* **Work to be completed**
Without the images, set down each entry exactly.
------------------------------
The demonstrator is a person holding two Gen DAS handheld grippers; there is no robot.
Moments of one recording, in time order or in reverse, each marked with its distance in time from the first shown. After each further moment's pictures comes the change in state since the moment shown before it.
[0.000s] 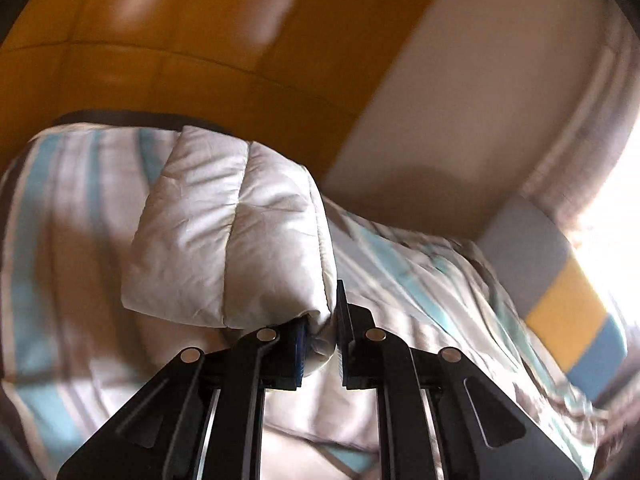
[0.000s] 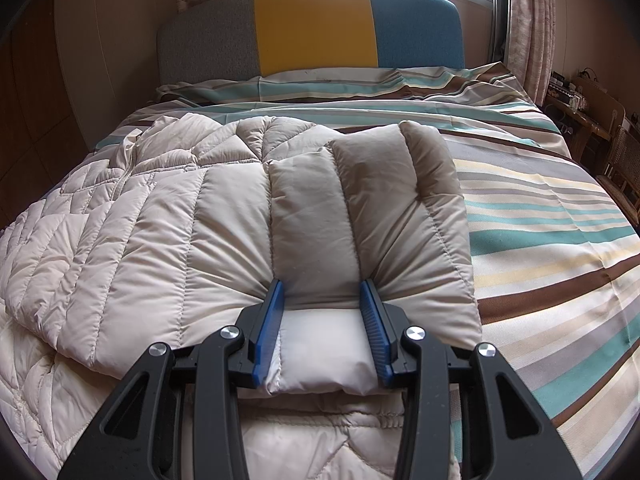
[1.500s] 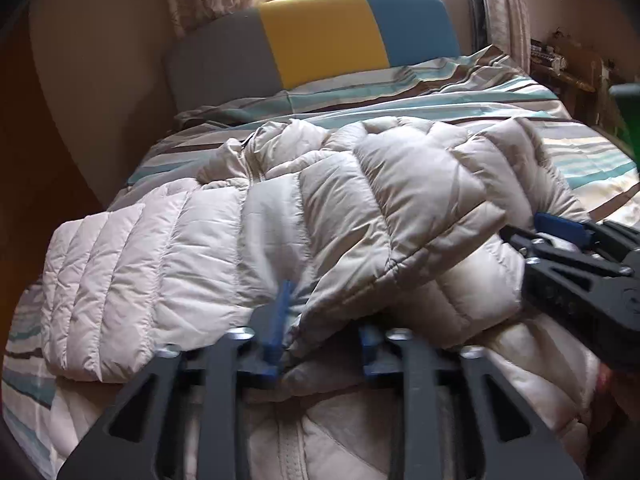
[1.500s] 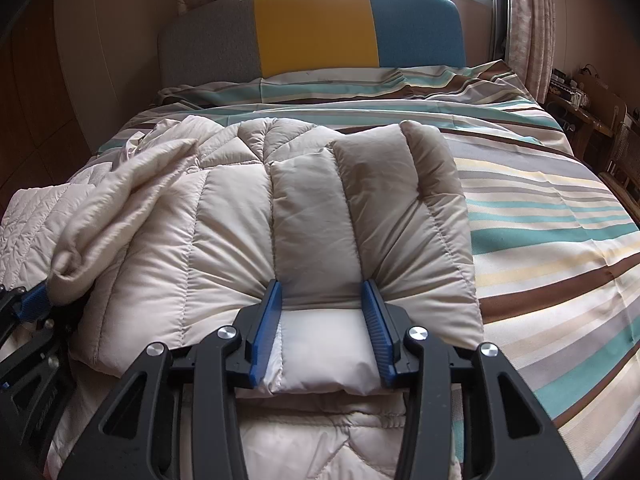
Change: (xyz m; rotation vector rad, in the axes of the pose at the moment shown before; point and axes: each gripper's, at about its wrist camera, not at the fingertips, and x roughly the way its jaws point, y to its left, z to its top) left arm -0.042 -0.269 -0.265 1.087 0.326 -0.395; right arm 0.001 0.005 0.001 0.004 0.001 0.012
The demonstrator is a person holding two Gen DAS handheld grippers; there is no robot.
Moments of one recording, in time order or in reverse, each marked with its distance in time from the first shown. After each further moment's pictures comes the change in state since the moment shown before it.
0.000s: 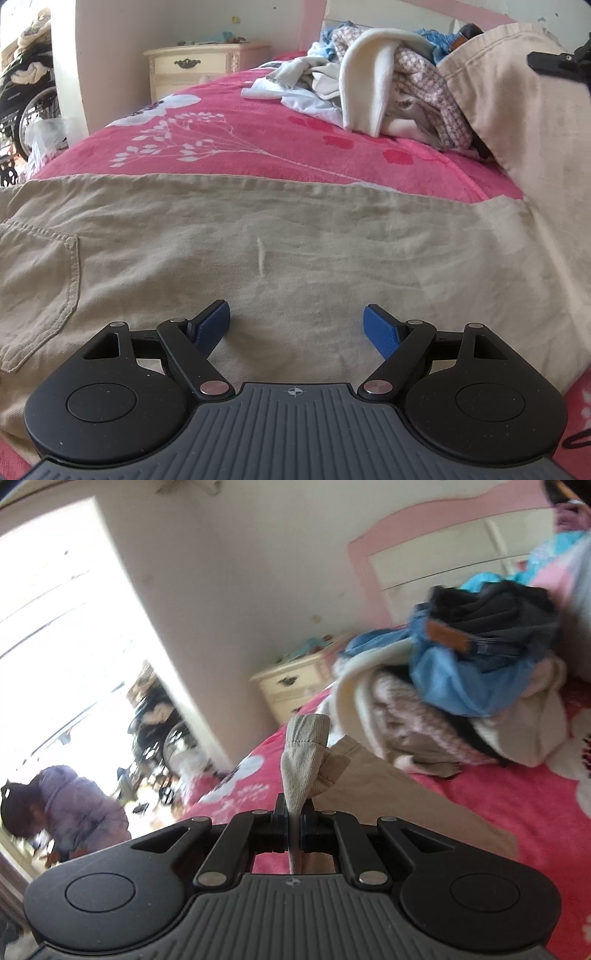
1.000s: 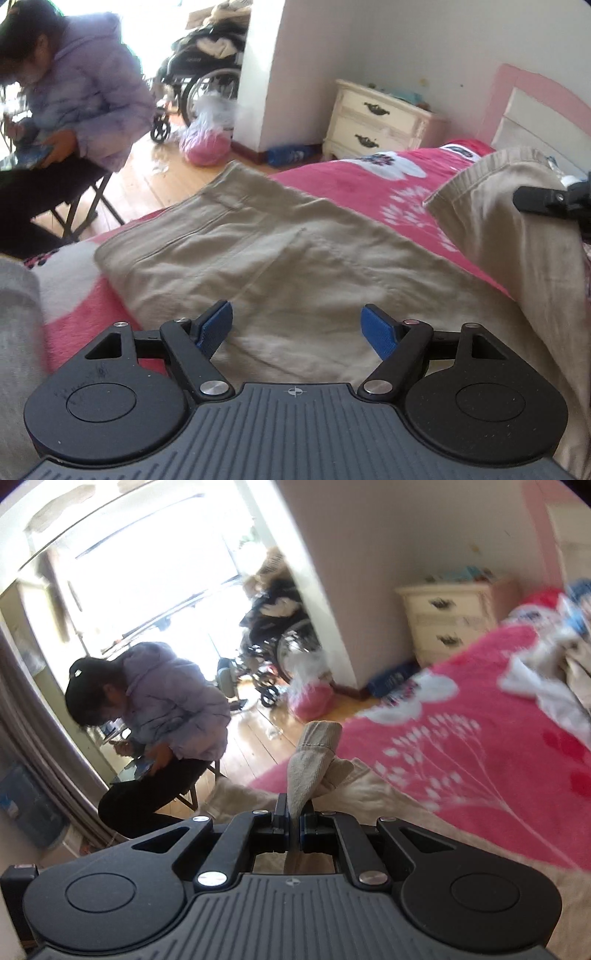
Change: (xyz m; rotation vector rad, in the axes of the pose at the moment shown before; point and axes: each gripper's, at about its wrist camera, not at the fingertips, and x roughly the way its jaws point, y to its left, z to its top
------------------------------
* **Solution to the exercise**
The demonstrator is a person holding two Gen DAS handheld grippers; there is no robot.
Moments of one recording, in time order or in reverse, each marked with its distance in time from the first shown. After each further moment's pictures comes the change in state since the moment shown before it.
[0.000s] 
[0.000s] 
[1.500s] 
[1.500s] 
Change: (xyz m; rotation vector rad, in the axes of the pose at the moment shown before; point and axes: each gripper's, at about its wrist camera, not at the fingertips, and x roughly the way its jaws point, y to its left, z to its top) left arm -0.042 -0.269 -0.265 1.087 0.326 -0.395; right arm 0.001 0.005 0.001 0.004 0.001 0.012
The demonstrator is a person holding two Gen DAS handheld grippers; there is no robot.
Moments of one recording, in time order or in reverse, each marked with its distance in time from the first shown. After each further moment's pictures comes the change in state since the moment shown before it.
0.000s: 
1.000s: 
Change: (xyz m; rotation vector rad, in the axes of the pose at the moment shown before; point and axes: each gripper's, at about its wrist camera, not at the fingertips, and x roughly the way its jaws point, y to its left, z to its top

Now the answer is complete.